■ Task brief:
Look through the listing below and report how many lines contain "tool", as a bare number.

■ Data excerpt:
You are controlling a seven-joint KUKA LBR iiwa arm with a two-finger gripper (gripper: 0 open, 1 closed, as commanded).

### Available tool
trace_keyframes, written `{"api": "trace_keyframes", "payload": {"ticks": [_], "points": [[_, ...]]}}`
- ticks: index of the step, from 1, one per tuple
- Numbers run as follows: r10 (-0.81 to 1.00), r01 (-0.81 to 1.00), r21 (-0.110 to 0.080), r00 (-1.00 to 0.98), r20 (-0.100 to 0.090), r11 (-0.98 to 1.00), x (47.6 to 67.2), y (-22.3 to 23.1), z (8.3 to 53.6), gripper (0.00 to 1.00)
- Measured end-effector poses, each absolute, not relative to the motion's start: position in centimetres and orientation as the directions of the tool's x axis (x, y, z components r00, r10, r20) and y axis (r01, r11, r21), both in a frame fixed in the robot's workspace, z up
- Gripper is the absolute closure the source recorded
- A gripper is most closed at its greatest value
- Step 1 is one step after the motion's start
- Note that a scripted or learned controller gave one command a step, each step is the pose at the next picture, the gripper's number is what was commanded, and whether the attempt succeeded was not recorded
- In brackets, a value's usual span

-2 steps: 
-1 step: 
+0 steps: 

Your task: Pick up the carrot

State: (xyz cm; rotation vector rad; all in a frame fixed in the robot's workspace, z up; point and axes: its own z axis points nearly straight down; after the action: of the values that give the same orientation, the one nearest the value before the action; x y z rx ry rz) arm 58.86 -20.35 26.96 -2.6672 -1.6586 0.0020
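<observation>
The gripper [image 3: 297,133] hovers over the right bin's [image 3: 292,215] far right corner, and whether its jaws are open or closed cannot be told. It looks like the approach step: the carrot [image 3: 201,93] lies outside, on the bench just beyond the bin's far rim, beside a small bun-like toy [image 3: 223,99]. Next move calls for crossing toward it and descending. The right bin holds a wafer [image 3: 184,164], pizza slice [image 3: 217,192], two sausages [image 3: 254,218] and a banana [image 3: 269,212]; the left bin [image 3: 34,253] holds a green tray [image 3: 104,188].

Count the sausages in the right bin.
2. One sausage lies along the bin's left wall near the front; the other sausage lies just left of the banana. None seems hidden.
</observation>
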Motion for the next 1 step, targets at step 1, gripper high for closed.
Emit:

■ Task output:
2